**WHAT IS NEEDED:**
The records are to be repeated in full, with the images removed.

**Records excerpted from a collection:**
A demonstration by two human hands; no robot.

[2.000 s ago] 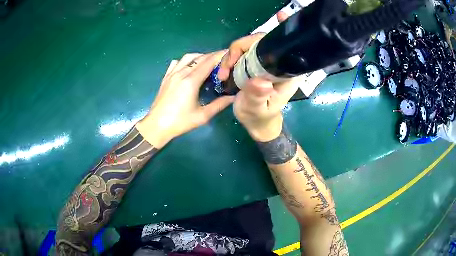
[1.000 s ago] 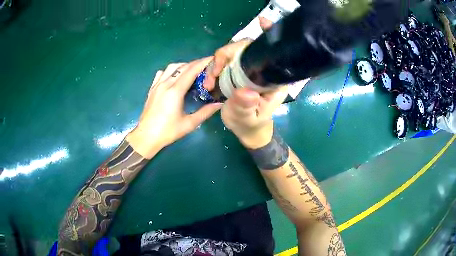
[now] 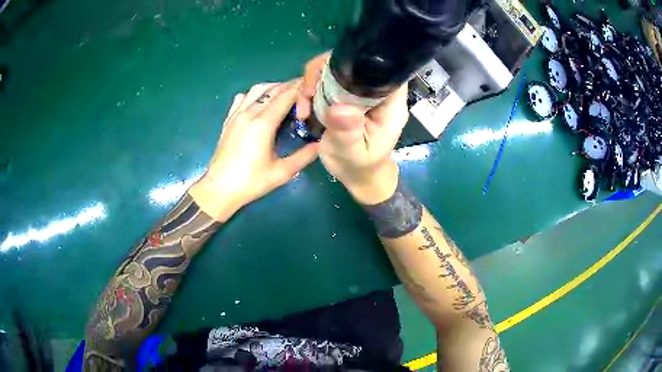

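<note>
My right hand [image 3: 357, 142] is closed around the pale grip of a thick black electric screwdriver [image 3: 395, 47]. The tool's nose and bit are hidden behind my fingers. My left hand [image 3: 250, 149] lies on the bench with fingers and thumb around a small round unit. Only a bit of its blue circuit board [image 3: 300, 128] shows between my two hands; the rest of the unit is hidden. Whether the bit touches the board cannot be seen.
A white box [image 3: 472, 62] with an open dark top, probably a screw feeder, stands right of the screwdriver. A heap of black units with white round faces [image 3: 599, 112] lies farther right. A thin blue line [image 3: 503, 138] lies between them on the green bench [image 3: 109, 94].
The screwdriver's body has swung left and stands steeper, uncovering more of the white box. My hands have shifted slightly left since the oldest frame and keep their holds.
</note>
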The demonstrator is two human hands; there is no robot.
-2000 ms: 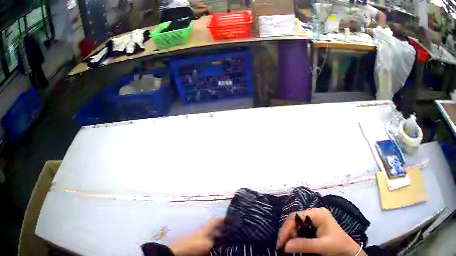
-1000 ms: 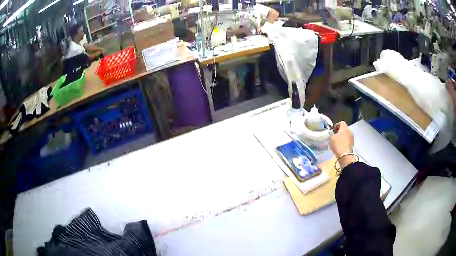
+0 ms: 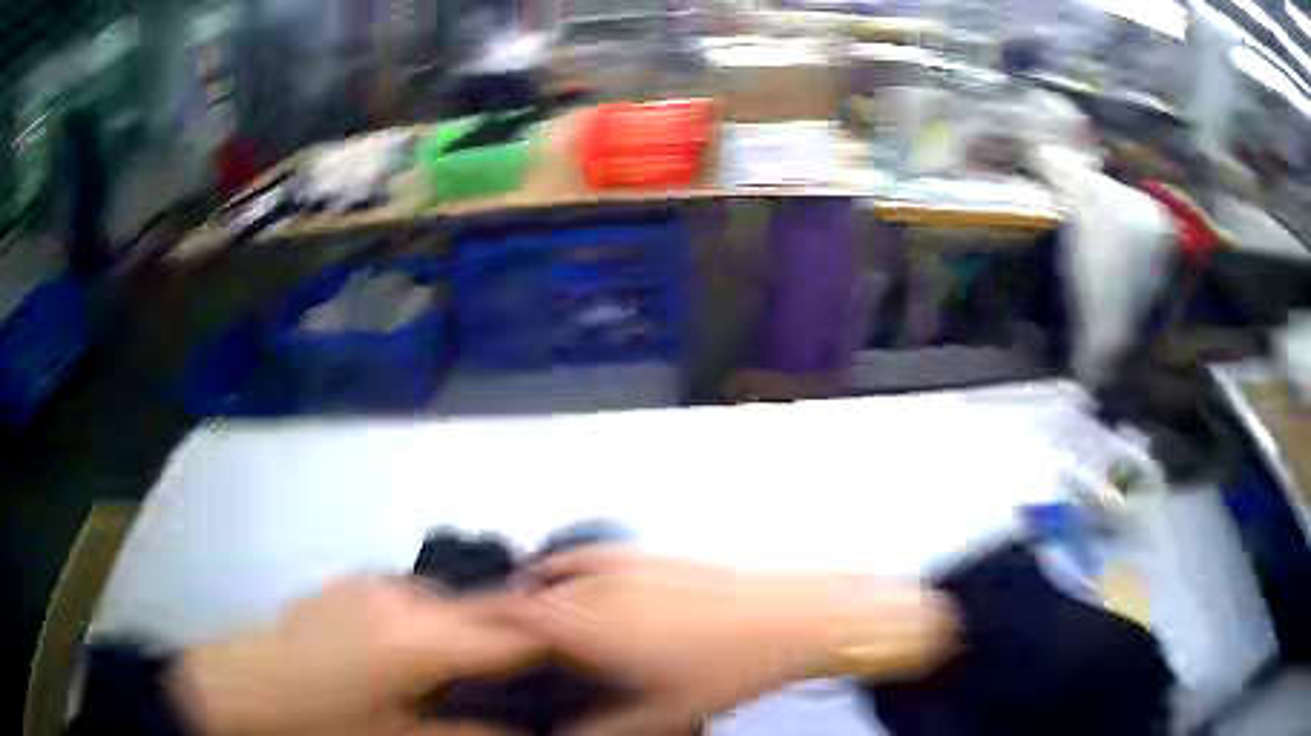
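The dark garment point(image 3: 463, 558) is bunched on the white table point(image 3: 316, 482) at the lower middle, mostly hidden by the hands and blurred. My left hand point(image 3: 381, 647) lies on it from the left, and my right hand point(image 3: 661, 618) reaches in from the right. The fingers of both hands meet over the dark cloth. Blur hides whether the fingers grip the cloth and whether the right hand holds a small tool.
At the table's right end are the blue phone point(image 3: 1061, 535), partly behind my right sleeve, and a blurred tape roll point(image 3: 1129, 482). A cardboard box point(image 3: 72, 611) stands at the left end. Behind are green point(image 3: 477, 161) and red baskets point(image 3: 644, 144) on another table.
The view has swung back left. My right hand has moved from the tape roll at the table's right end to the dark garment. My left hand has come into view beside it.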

**EXERCISE OUTPUT:**
A demonstration by two human hands; no robot.

[2.000 s ago] 
[1.000 s ago] 
[now] 

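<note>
My right hand [image 3: 357, 142] is closed around the pale grip of a thick black electric screwdriver [image 3: 395, 47]. The tool's nose and bit are hidden behind my fingers. My left hand [image 3: 250, 149] lies on the bench with fingers and thumb around a small round unit. Only a bit of its blue circuit board [image 3: 300, 128] shows between my two hands; the rest of the unit is hidden. Whether the bit touches the board cannot be seen.
A white box [image 3: 472, 62] with an open dark top, probably a screw feeder, stands right of the screwdriver. A heap of black units with white round faces [image 3: 599, 112] lies farther right. A thin blue line [image 3: 503, 138] lies between them on the green bench [image 3: 109, 94].
The screwdriver's body has swung left and stands steeper, uncovering more of the white box. My hands have shifted slightly left since the oldest frame and keep their holds.
</note>
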The demonstrator is two human hands; there is no robot.
-2000 ms: 
-1000 ms: 
+0 ms: 
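The dark garment point(image 3: 463, 558) is bunched on the white table point(image 3: 316, 482) at the lower middle, mostly hidden by the hands and blurred. My left hand point(image 3: 381, 647) lies on it from the left, and my right hand point(image 3: 661, 618) reaches in from the right. The fingers of both hands meet over the dark cloth. Blur hides whether the fingers grip the cloth and whether the right hand holds a small tool.
At the table's right end are the blue phone point(image 3: 1061, 535), partly behind my right sleeve, and a blurred tape roll point(image 3: 1129, 482). A cardboard box point(image 3: 72, 611) stands at the left end. Behind are green point(image 3: 477, 161) and red baskets point(image 3: 644, 144) on another table.
The view has swung back left. My right hand has moved from the tape roll at the table's right end to the dark garment. My left hand has come into view beside it.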

The exercise is done, with nothing more to add.